Laat de cursisten 1 Petrus 5:4 in stilte doornemen en vaststellen hoe Petrus de Heiland noemde. Vraag de cursisten naar hun bevindingen.

Afbeelding
Jezus draagt een verloren lam

Toon de plaat Jezus draagt een verloren lam (Evangelieplatenboek [2009], nr. 64; zie ook LDS.org) en vraag:

  • Waarom wordt de Heiland vaak als herder afgebeeld?

  • Welke christelijke eigenschappen hebben kerkleiders nodig om over de leden van de kerk te waken en voor hen te zorgen?

  • Hoe is de christelijke liefde of het voorbeeld van een kerkleider je tot zegen geweest?

Vat 1 Petrus 5:7–14 samen met de uitleg dat Petrus zei dat de heiligen hun zorgen (of ongerustheid) op de Heiland Jezus Christus moesten werpen en ondanks hun ellende standvastig in het geloof moesten blijven. Petrus verzekerde hun dat God hen dan zou vervolmaken en sterken.

Moedig de cursisten tot slot aan om te vertrouwen in, en het voorbeeld te volgen van, de mensen die de Heer geroepen heeft om geestelijk voor hen te zorgen en over hen te waken.

Afbeelding
scripture mastery icon
Kerntekstenbeheersing — 1 Petrus 4:6

Om de cursisten te motiveren tot deelname aan het heilswerk voor hun voorouders neemt u 1 Petrus 4:6 met hen door. Vraag vervolgens:

  • Wat kunnen we doen om onze voorouders te helpen die het evangelie in de geestenwereld aanvaard hebben en op hun bevrijding uit de geestengevangenis wachten?

  • Hoe is familiehistorisch en tempelwerk voor je voorouders je tot zegen geweest?

Vraag de cursisten gelegenheden te zoeken om familiehistorisch onderzoek naar hun voorouders te doen en tempelverordeningen voor hen te verrichten.

Toelichting en achtergrondinformatie

1 Petrus 4:6. ‘Daartoe is aan de doden het Evangelie verkondigd’

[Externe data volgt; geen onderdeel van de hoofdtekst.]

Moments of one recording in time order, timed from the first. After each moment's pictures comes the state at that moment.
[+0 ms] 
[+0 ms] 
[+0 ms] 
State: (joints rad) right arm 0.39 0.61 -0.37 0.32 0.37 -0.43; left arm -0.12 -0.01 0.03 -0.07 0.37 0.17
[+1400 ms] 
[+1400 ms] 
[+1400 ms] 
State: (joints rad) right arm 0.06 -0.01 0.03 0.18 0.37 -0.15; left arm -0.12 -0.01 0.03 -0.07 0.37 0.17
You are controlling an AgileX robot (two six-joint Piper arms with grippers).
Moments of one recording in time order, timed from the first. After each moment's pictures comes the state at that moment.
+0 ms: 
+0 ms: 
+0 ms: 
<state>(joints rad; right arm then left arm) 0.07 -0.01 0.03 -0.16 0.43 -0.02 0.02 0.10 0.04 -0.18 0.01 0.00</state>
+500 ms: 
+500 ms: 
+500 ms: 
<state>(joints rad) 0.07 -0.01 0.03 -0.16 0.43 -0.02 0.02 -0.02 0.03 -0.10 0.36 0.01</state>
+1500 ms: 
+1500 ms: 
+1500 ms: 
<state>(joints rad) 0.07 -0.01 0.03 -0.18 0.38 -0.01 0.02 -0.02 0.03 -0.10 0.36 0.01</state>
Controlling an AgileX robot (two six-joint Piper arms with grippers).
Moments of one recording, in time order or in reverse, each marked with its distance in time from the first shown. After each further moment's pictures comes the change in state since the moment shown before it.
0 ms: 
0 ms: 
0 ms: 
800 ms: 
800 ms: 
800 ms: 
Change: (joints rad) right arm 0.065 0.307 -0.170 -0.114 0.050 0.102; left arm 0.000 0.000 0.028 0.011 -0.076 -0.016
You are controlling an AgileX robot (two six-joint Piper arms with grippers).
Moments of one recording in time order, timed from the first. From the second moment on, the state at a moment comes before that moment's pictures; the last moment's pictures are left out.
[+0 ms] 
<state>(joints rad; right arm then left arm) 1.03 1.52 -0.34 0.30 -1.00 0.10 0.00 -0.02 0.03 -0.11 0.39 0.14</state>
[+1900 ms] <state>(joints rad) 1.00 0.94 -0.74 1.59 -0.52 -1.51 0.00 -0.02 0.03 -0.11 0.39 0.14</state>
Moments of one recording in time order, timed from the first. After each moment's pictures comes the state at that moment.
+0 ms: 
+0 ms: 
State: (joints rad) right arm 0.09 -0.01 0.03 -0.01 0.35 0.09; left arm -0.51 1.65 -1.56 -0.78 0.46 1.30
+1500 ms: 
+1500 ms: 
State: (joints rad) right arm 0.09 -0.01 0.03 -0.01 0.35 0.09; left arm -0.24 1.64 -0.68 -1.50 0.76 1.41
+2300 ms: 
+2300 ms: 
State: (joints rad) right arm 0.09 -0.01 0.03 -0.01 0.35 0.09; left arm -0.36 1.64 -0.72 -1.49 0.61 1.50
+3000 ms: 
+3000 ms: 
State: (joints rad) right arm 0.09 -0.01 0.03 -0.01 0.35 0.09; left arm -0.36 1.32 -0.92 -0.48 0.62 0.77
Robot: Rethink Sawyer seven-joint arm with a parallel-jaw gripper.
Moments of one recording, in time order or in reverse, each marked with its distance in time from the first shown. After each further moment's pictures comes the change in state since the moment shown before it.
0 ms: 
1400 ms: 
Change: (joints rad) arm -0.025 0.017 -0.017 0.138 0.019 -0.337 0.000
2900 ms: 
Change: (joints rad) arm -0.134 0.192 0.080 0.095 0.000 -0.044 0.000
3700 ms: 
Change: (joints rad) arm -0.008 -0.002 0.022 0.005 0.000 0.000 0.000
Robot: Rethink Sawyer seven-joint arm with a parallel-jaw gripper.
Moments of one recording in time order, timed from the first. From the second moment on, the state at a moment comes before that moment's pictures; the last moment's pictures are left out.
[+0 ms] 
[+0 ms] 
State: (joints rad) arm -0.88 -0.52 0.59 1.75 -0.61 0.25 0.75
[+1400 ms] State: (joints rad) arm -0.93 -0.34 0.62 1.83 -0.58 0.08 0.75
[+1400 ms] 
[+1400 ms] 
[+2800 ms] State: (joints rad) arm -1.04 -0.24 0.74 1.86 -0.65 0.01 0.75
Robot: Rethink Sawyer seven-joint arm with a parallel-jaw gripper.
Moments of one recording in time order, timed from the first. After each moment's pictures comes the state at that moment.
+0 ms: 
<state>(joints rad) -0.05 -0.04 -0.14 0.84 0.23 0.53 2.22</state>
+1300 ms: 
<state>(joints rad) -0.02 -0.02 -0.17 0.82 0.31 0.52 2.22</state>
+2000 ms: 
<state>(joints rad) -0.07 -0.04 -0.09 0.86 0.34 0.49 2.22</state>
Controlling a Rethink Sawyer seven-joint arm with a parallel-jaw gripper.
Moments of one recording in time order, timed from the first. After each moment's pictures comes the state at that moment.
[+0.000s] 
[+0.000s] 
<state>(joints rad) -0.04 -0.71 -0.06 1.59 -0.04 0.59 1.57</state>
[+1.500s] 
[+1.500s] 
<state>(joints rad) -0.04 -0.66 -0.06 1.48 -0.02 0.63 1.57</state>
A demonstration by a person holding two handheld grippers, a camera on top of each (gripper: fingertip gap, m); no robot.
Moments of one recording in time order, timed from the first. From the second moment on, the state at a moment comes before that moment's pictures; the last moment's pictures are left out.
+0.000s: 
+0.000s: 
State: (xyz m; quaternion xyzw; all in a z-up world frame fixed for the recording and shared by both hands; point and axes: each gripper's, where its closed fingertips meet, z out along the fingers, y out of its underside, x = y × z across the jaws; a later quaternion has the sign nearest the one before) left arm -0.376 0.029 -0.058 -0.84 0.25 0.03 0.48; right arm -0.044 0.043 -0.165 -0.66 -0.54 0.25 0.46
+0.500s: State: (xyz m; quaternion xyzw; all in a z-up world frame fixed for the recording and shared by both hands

President Joseph Fielding Smith heeft het volgende over het heil van de doden gezegd:

‘Al wie hier de gelegenheid niet gehad heeft om het te aanvaarden, en zich daar bekeert en het evangelie aanvaardt, zal het celestiale koninkrijk van God beërven. De Heiland stelde dit grote werk in toen Hij de geesten in de gevangenis onderwees, zodat ze naar de mens in het vlees (of met andere woorden: naar de beginselen van het evangelie) geoordeeld konden worden en dan naar God in de geest konden leven, door hun bekering en aanvaarding van de zending van Jezus Christus die voor hen gestorven is.’ (Doctrines of Salvation, samengesteld door Bruce R. McConkie, 3 delen [1954–1956], deel 2, 132–133.)

President Lorenzo Snow heeft over de verkondiging van het evangelie in de geestenwereld gezegd:

‘Als de geesten in de geestenwereld het evangelie verkondigen, kennen ze veel meer succes dan onze zendelingen op aarde. Ik geloof dat slechts weinig geesten het evangelie niet met beide handen zullen ontvangen als het hun aangeboden wordt. De omstandigheden daar zijn duizend keer gunstiger.’ (‘Discourse by President Lorenzo Snow’, Millennial Star, 22 januari 1894, 50.)